The third dashboard which has been created consists of four charts: Budget Cost of Goods Plotted against Products, Budget Margin Plotted against Products, Budget Profit Plotted against Products and Budget Sales Plotted against Products. The charts have been selected to show the forecasting of the company with respect to the products. This means that the company is determining for the future the amount of sale they will be producing for the products they produce. The charts have been designed with the help of column chart, area chart, heat map and Gantt chart. The process of understanding heat map is with the help of the saturation of colour in the boxes on the map. The darkest boxes are colour in this way due to the fact that they have the highest amount of value. The boxes are coloured in a single hue with the variation in the saturation of the colour. From the first chart it can be determined that the Columbian coffee will be the top most priority for the company’s future in terms of making the cost of the product. Alongside this the regular espresso has been found to contribute the least in the prediction for the cost of goods category. For the budget margin chart it can be again seen that that the Columbian coffee has the highest value and the regular espresso with the least value. A similar trend is also seen in the budget profit for the products in case of Columbian coffee. However the least in this case is green tea which is similar to the previously found profit which was the lowest for green tea. Again the previous trend returns in case of the fourth chart od Columbian coffee at the highest and the regular espresso at the lowest pit of the chart in case of plotting of the predicted sales for  the products. This similar following of the trend shows that the company has a determined mind set which is to follow the product trend in this chart and make the best profit possible form the market conditions.
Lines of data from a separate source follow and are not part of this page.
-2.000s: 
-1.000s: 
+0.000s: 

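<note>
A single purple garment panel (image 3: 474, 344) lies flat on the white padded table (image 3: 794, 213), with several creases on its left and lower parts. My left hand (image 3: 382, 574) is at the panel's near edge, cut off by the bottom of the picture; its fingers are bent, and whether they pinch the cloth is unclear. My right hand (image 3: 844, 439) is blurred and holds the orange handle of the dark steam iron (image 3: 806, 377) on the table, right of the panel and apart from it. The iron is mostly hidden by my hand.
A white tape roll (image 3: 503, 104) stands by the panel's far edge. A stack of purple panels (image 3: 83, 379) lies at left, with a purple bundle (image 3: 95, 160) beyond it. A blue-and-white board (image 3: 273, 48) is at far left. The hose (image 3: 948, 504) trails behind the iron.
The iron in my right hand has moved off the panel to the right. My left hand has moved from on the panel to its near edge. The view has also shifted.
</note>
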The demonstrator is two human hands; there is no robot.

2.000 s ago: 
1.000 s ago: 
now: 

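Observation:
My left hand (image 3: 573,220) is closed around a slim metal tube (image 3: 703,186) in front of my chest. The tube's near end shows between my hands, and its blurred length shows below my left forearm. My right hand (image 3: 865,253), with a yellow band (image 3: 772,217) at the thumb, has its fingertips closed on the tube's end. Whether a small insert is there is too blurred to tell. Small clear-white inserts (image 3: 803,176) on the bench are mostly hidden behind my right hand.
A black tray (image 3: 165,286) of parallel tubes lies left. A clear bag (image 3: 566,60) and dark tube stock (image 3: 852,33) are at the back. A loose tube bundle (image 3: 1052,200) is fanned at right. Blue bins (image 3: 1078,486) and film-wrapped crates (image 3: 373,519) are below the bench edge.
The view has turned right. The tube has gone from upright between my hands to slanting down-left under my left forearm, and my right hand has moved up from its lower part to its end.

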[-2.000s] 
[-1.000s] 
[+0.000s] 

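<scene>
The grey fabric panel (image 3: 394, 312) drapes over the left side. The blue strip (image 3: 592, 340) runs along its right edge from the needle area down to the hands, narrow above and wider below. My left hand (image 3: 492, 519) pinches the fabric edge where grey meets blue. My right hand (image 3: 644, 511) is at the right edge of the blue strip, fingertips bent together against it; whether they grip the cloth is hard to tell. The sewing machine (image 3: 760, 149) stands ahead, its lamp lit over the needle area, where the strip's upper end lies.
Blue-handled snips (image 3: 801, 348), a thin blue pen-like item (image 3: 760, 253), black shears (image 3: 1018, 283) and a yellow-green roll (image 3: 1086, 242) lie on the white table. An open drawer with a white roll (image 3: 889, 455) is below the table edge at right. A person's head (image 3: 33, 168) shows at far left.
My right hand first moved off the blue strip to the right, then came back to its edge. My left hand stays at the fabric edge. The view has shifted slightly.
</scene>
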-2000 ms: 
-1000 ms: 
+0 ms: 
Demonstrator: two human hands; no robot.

The fourth dashboard consists of the graphs depicting Budget Cost of Goods Plotted against Locations, Budget Margin of Goods Plotted against Locations, Budget Profit of Goods Plotted against Locations and Budget Sales of Goods Plotted against Locations. This dashboard has been developed following a unique rule of plotting the data on a geographic map which makes the visualization interactive in nature. As the states which has been used in the data set is from the United States of America, the dashboard is showing the chart for location of United States of America only. The colouring trend is similar to that of the heat map. A single hue of colour is used in the map sections and the saturation of the colour is based on the values of the locations which is being plotted. For the first chart it can be seen that the state of California has the highest budget for the cost of goods. The location being tropic and a coastal area in nature the goods required for the production of the products require a large amount of investment. Other than that the states in the middle of the country is seen to be having a medium hue suggesting that they have lower amount to be incurred for the cost of goods. In the next chart it can be again seen that the state of California has the highest amount of margin of goods cost for the production line. The lowest can be seen to be in the state of New Mexico. The third chart being a heat map shows the profit of the goods and products on the states to be the highest in Illinois. California closely follows the state of Illinois. Again the lowest producer of the profit margin is the state of New Mexico. The last chart is of a geographic chart which shows the prediction of the sale of the goods and the products in the locations. The darkest of the colour seems to be in California and the lightest in New Mexico. The similar trend in the budget prediction in the countries shows the integrity that is followed in doing a business.